A PEC 287/16 “(reforma da previdência”) tem o objetivo declarado de trazer sustentabilidade financeira para o RGPS, os RPPS e para o BPC, adequando-os à transição demográfica. A PEC 287/16 também visa a unificar as regras para concessão de aposentadoria dos RPPS  e dos RGPS dos servidores civis, d o setor urbano e rural, homens e mulheres, além de reformular o BPC. Os servidores públicos militares não estão contemplados pela PEC 287/16, pois a previdência dos militares é disciplinada por normas infraconstitucionais.

Pela reforma proposta, a aposentadoria poder-se-ia se dar em caso de incapacidade permanente para o trabalho (CF, art. 40, I para os RPPS e art. 201, I para o RGPS), voluntariamente após o atingimento cumulativo de 65 anos de idade e 25 anos de contribuição para a previdência (CF, art. 40, III para os RPPS e art. 201, § 7º para o RGPS) e, no caso de servidores públicos civis, compulsoriamente aos 75 anos de idade (CF, art. 40, III).

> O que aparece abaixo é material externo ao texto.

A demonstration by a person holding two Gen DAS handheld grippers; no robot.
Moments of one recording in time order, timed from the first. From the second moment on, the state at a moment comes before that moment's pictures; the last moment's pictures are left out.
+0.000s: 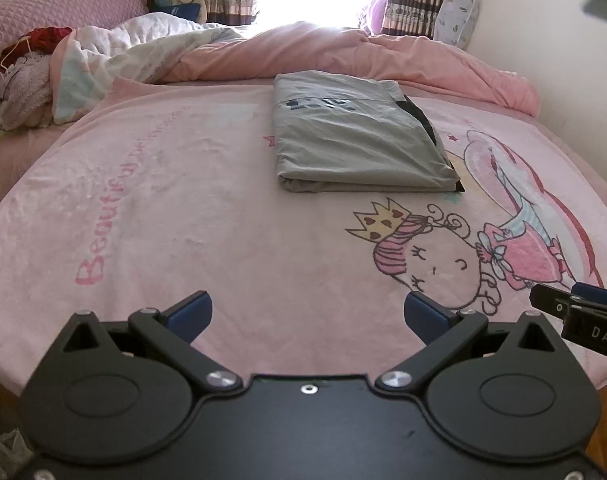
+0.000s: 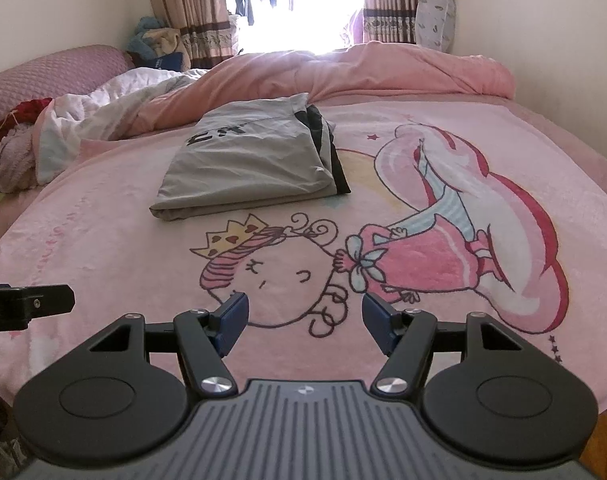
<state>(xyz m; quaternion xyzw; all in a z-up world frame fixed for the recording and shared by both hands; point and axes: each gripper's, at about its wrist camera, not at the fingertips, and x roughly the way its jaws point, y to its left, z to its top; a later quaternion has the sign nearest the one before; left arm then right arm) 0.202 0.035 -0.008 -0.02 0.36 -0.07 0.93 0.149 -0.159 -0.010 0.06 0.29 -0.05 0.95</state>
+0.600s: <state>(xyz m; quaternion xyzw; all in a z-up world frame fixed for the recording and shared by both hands) 0.201 0.031 -0.008 -0.02 0.36 -0.08 0.93 0.151 -0.162 -0.012 0.06 0.29 -0.06 0.95</state>
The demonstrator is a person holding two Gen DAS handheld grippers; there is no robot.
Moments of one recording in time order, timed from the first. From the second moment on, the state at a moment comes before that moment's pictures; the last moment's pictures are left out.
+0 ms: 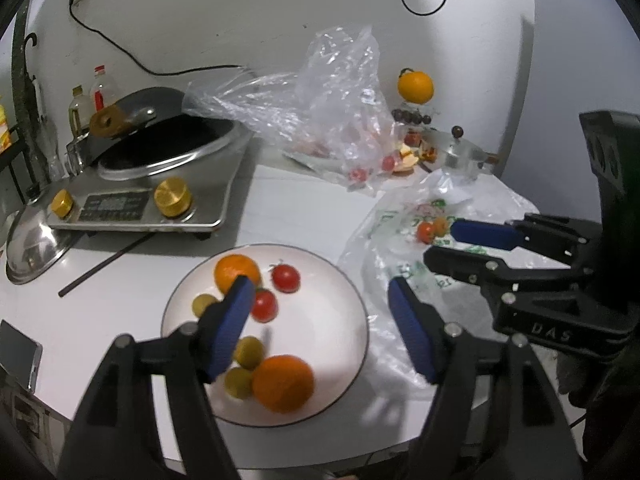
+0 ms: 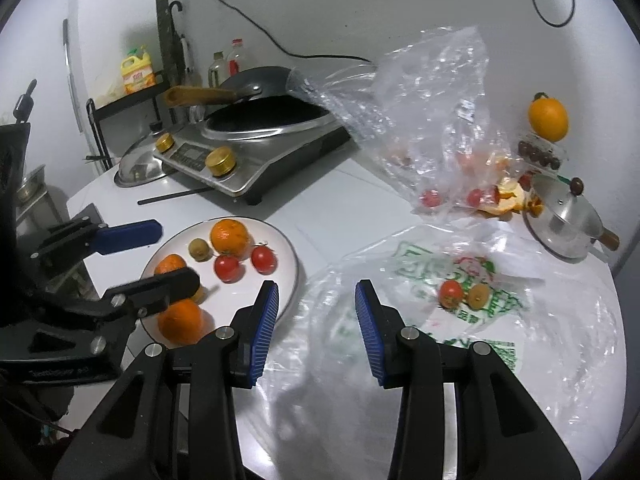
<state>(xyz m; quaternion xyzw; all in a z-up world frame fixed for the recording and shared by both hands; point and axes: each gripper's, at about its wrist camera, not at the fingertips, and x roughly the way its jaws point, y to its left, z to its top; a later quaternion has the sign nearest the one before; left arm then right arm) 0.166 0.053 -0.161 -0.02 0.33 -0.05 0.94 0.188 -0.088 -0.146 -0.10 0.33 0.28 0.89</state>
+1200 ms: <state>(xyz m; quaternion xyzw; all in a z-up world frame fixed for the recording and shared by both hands) 0.221 -0.036 -0.177 0.01 0.37 -0.06 0.93 0.223 -0.192 -0.153 -0.06 0.34 0.25 0.91</state>
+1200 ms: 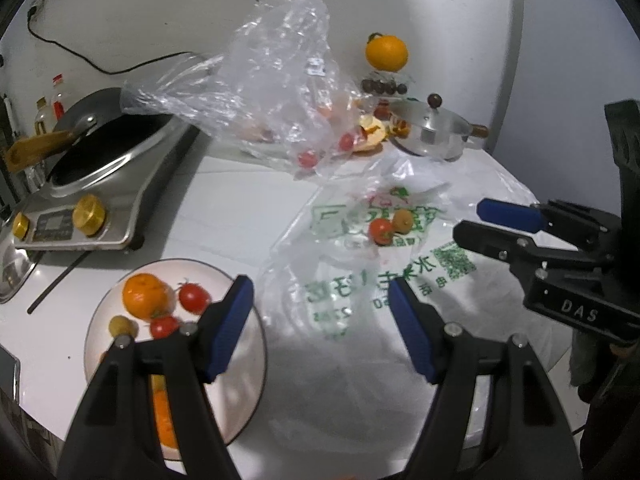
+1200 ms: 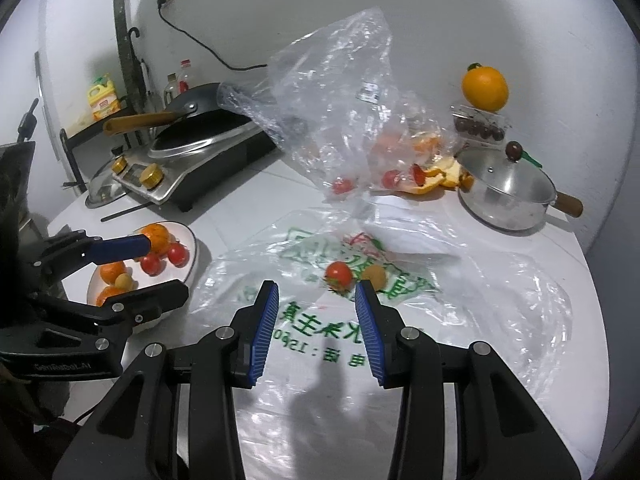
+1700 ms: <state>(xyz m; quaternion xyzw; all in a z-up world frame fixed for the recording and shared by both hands) 0.257 -0.069 -0.193 0.03 0.40 -0.08 0.91 0.250 -0.226 -0.168 -0.04 0.35 0.23 0.91</state>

Ficam extintas as aposentadorias especiais, como a de professores do ensino básico (CF, art. 40, §4º e art. 201, §1º), exceto para pessoas com deficiência e pessoas “cujas atividades sejam exercidas sob condições especiais que efetivamente prejudiquem a saúde, vedada a caracterização por categoria profissional ou ocupações”, tal como definido em lei complementar. Para pessoas com deficiência e quem desenvolve atividades prejudiciais à saúde, pode-se reduzir em até 10 anos a idade mínima e em até 5 anos o tempo de contribuição (CF, art. 40, §4º-A e art. 201, §1º-A).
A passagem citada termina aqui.